Alors que le débat sur le projet de loi Travail venait de commencer au parlement, le gouvernement vient de décider de le censurer en utilisant le 49.3.
Cette mesure autoritaire est une preuve de sa grande faiblesse, d’un mépris des centaines de milliers de jeunes, de salarié-e-s, de chômeurs qui se sont mobilisé-e-s depuis plus de deux mois, d’un mépris des plus de 70 % de français-es qui refusent ce texte. Après ses tentatives infructueuses pour convaincre l’opinion et son incapacité à rassembler une majorité pour valider son texte, le gouvernement refuse la confrontation parlementaire. Il refuse que le travail soit l’objet d’un débat démocratique dans notre pays.
Le Gouvernement a tenté d’éteindre l’incendie provoqué par son avant-projet de loi Travail, en apportant certaines modifications à ce texte. Cette tentative n’a pas complètement fonctionné, puisque, si une partie des syndicats et du PS s’est satisfaite de ces corrections, la majeure partie du mouvement social et des jeunes et un certain nombre de parlementaires de gauche n’acceptaient toujours pas le texte.
Contrairement à ce nous disent les Valls et El Khomri, on constate que les évolutions qu’a connues l’avant-projet de loi ne modifient pas sa philosophie. Ont été rabotées quelques dispositions trop voyantes ou symboliques, mais le texte reste régi par une volonté de diminuer les garanties des salariés, tant en ce qui concerne les conditions d’emploi que les conditions de licenciement. Cette volonté trouve l’un de ses vecteurs privilégiés dans l’inversion de la hiérarchie des normes, donnant la primauté de la négociation collective au niveau de l’entreprise. Le sujet est tellement important pour le gouvernement que le rapporteur s’est contorsionné pour trouver un amendement qui, sans toucher à cette nouvelle hiérarchie, donnerait aux branches un droit de regard sur les accords d’entreprise. Pourquoi faire simple quand on peut faire compliqué disaient les Shadoks ? Il suffirait de ne pas inverser la hiérarchie des normes.

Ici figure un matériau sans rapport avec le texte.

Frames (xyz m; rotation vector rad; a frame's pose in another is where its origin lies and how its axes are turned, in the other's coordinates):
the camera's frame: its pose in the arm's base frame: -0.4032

On comprend assez facilement que ce qui importe pour le gouvernement, ce n’est pas le dialogue social en soi, mais le dialogue social quand il permet de revoir les règles à la baisse, c’est-à-dire, en allant là où le rapport de forces employeurs-salariés, peut être le plus défavorable. Et si ça ne suffit pas, on passe aux accords types de branche où l’employeur coche les cases qui lui conviennent ou, tout simplement, à la décision unilatérale. Il suffit d’entendre M. GATTAZ quand il classe les organisations syndicales pour s’en convaincre.
Cette démarche est mortifère et vaine.
Mortifère car le Gouvernement n’ira jamais assez loin dans la course au moins-disant social. Les organisations patronales demandent toujours plus (ou plutôt toujours moins… de règles) sans pour autant s’engager à quoique ce soit. En attendant, le gouvernent détricote consciencieusement un siècle et demi de conquêtes sociales et désespère les salariés et les jeunes.
Démarche vaine, enfin, car rien n’atteste que cette course à la régression sociale est une recette qui marche pour combattre le chômage. Pour embaucher, les entreprises ont d’abord besoin de marchés, de débouchés et l’expérience montre que l’amélioration de la situation de l’emploi s’est manifestée (en France) soit lors de périodes de forte croissance économique, soit lorsque le droit du travail a conjugué réduction de la durée du temps de travail et encouragement de la productivité.
La dérèglementation n’est pas une solution d’avenir. Elle est source de pauvreté, d’inégalités et de mise en danger des travailleurs. Comment comprendre qu’elle puisse être mise en œuvre par un gouvernement censé représenter les salariés ?
En tout état de cause, ce projet, même remanié, même complété par des dispositions diverses, souvent vagues (comme le Compte personnel d’activité) ou « déjà dans les tuyaux » (comme la garantie jeunes) destinées à calmer la colère des jeunes, reste fondamentalement le texte de régression sociale le plus violent depuis plusieurs décennies.
Face à la crise que le gouvernement vient de provoquer, il n’y a pas d’autre solution que le dialogue et l’ouverture de discussions sur la question du travail pour garantir les droits des salarié-e-s, créer de nouveaux droits afin de répondre aux évolutions actuelles du monde du travail.
Ce passage en force du gouvernement ne réglera rien.
Avec l’intersyndicale, la FSU appelle les agents de la Fonction publique à continuer de se mobiliser avec les salarié-e-s du privé et les jeunes. Ensemble nous pouvons faire reculer ce gouvernement. Ensemble nous obtiendrons le retrait de ce projet de loi.